Fragmenting memory in this way is not so easy. The following appears to work:
#include <stdio.h>
#include <string.h>
#include <unistd.h>
int
main()
{
char *p;
size_t i;
p = sbrk(0);
for (i = 0; i < 200000; i++)
{
sbrk(4096);
memset(p + i * 4096, 'a', 4096);
}
puts("Allocated. Press Enter to quit.");
getchar();
return 0;
}
A program that allocates 200'000 · 4096
bytes while trying to bypass
libc’s own memory allocation optimizations. Yes, it allocates memory in
small chunks, but that’s not the main point – it only buys us time. It’s
more important to run this program twice in parallel:
# ./userspace_fragment & ./userspace_fragment &
(While trying to read from stdin
, the program will get a SIGTTIN
which just pauses the process. This is fine.)
Hopefully the memory layout will then look something like this:
11212221121212121222212212
That is, some chunks are allocated to process number one, followed by some chunks of process number two, then process number one again, and so on. Terminating one of the processes should lead to fragmentation. Let’s see.
First, both processes are still running:
# ./analyze /proc/buddyinfo
15.46 MiB Node 0, zone DMA 1 1 1 0 1 1 1 0 1 1 3
198.29 MiB Node 0, zone DMA32 146 138 167 127 67 3 2 2 2 3 44
So far, so good.

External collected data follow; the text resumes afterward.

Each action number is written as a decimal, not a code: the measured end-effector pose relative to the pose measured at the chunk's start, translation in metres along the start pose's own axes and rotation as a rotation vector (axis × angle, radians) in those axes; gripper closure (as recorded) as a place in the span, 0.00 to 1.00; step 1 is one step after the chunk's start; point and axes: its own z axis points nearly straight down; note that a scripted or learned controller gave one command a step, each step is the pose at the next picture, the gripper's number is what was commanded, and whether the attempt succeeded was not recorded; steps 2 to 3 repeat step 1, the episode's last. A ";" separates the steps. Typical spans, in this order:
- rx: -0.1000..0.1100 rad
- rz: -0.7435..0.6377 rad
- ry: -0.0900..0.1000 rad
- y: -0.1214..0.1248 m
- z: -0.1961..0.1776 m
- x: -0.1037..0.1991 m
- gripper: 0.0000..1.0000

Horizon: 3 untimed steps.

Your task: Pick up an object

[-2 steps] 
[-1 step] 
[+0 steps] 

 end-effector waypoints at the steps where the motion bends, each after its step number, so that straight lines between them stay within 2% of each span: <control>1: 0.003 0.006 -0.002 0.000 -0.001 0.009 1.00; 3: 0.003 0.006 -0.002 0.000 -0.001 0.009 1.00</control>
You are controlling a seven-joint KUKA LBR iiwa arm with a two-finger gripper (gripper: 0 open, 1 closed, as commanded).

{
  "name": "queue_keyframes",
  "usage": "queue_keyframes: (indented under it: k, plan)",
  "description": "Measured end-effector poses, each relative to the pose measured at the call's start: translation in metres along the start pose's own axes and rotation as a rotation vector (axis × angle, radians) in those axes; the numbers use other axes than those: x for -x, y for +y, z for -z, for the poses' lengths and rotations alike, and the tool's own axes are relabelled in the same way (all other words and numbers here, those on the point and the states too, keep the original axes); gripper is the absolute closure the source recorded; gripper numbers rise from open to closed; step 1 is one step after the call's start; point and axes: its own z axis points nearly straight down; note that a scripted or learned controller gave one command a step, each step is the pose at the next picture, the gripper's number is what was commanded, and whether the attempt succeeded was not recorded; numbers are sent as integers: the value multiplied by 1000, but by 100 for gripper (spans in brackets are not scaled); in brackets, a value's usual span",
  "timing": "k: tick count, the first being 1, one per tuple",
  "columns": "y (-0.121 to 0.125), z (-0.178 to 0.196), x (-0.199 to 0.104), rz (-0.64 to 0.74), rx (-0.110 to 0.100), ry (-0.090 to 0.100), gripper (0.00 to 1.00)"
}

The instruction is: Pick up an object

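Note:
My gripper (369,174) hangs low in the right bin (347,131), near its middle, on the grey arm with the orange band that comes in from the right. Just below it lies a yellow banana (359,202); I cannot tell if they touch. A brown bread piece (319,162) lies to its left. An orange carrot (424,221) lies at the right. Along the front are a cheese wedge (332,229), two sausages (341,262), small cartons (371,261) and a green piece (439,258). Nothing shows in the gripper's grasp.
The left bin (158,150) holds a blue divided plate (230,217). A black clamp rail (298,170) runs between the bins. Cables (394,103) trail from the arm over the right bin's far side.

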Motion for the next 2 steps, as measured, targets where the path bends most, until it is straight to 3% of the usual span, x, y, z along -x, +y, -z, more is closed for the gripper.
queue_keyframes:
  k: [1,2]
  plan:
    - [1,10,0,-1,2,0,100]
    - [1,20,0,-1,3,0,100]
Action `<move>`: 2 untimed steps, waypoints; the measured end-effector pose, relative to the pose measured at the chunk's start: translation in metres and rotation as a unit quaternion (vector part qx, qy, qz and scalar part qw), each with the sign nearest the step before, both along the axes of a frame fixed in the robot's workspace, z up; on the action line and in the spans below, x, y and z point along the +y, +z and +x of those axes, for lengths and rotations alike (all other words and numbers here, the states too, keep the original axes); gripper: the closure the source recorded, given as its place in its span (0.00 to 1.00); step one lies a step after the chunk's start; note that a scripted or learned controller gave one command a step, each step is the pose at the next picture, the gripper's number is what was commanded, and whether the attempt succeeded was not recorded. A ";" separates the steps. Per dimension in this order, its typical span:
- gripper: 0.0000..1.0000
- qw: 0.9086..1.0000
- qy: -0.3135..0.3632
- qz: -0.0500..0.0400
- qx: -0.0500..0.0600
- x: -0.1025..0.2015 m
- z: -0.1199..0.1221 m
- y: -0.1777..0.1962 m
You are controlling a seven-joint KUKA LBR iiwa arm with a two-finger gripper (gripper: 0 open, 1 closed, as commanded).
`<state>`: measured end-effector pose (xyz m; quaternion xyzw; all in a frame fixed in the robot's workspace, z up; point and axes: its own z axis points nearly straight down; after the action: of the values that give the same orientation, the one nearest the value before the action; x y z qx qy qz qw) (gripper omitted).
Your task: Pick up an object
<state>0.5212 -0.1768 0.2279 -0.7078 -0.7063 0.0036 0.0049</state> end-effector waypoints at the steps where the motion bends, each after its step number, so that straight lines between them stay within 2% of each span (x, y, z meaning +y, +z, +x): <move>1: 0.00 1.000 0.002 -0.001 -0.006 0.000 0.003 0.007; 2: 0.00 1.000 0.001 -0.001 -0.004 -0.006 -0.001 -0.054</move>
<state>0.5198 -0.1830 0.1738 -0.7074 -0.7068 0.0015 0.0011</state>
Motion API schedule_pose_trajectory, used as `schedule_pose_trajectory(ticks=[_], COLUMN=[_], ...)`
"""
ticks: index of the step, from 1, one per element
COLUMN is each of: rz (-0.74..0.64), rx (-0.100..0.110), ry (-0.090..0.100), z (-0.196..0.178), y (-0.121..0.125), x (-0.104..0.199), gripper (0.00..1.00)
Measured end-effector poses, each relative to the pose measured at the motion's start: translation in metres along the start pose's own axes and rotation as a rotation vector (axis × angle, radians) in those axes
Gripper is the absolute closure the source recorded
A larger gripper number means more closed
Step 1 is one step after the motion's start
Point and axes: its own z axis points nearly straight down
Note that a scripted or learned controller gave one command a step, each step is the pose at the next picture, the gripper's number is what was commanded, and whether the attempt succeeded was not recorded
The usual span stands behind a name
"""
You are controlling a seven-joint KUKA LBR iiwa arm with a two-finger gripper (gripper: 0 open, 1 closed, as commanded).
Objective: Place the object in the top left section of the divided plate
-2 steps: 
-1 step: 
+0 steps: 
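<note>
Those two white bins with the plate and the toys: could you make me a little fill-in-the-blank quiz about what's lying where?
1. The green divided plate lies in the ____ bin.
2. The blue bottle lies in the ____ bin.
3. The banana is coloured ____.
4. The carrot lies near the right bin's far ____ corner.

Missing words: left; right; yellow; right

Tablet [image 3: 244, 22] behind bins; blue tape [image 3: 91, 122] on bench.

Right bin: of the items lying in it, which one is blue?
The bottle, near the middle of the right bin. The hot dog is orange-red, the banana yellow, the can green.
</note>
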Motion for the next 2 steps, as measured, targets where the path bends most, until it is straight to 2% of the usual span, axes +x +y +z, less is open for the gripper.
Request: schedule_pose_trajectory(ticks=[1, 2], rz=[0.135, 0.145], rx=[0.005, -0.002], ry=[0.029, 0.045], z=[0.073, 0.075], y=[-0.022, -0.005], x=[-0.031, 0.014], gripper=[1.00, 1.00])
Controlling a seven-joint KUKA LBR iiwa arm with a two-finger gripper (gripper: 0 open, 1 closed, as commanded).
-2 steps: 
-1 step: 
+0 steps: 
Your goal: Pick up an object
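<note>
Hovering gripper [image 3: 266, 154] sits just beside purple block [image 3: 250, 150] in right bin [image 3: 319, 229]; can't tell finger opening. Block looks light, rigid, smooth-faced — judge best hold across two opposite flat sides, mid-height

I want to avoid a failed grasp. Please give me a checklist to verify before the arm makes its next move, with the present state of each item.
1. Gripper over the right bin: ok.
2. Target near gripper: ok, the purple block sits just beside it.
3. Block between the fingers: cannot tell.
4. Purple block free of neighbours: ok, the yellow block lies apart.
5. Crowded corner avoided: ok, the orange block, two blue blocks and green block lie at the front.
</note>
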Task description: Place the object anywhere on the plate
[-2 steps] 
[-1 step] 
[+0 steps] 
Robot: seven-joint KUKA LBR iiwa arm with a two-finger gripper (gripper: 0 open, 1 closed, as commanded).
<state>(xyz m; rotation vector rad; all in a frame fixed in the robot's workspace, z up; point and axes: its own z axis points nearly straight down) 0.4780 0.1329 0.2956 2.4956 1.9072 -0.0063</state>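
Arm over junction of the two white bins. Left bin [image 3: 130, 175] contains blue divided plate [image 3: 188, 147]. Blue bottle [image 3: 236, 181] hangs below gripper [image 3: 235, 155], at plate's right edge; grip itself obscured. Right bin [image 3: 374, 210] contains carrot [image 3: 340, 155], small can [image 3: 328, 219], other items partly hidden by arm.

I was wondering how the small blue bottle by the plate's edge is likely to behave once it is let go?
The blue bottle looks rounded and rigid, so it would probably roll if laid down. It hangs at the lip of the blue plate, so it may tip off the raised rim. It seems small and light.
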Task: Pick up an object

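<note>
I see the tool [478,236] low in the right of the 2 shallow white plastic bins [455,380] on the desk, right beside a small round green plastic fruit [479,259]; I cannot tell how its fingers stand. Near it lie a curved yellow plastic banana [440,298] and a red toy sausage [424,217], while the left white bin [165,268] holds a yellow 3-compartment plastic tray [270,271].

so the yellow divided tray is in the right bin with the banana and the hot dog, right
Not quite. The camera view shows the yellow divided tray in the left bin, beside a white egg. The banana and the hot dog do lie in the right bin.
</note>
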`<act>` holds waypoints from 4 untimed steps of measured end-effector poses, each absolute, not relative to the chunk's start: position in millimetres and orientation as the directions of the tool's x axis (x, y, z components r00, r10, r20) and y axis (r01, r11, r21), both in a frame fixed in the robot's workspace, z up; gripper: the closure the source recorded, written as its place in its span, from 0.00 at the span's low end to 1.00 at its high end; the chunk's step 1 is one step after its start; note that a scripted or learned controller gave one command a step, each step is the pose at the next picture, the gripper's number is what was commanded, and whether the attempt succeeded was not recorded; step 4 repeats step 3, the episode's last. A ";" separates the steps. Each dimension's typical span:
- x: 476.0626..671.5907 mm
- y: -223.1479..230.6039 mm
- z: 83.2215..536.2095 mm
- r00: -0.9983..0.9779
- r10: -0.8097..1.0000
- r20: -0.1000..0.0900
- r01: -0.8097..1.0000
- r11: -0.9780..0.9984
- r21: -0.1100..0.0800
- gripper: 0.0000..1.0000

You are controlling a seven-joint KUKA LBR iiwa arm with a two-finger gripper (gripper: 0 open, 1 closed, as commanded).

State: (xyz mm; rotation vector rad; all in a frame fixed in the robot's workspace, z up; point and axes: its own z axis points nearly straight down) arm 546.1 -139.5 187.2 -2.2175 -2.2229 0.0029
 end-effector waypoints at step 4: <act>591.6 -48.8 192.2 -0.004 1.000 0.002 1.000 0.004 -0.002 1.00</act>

All memory allocated. Let’s terminate one of the processes:
# kill %1
[1]- Terminated userspace_fragment
# ./analyze /proc/buddyinfo
15.46 MiB Node 0, zone DMA 1 1 1 0 1 1 1 0 1 1 3
980.84 MiB Node 0, zone DMA32 6446 6410 6335 6271 6214 136 21 4 4 3 47
Good! About 800 MiB have been freed and we see quite some fragmentation. Let’s invoke the compaction:
# echo 1 >/proc/sys/vm/compact_memory
# ./analyze /proc/buddyinfo
15.46 MiB Node 0, zone DMA 1 1 1 0 1 1 1 0 1 1 3
980.19 MiB Node 0, zone DMA32 142 143 117 96 61 21 21 14 13 13 229
There you go. If memory is movable, compaction will do its job.
Should you install a cronjob to invoke compaction every minute? No. If the need arises, the kernel will do this automatically.
In other words, running that echo 1 >/proc/sys/vm/compact_memory
manually is probably very much useless. Yes, it might compact memory,
but there may be no need to do so. And it won’t help you anyway with
special un-movable kernel memory. If one of your kernel modules runs
amok and creates fragmentation, there’s probably nothing you can do
about that. At least compaction won’t help.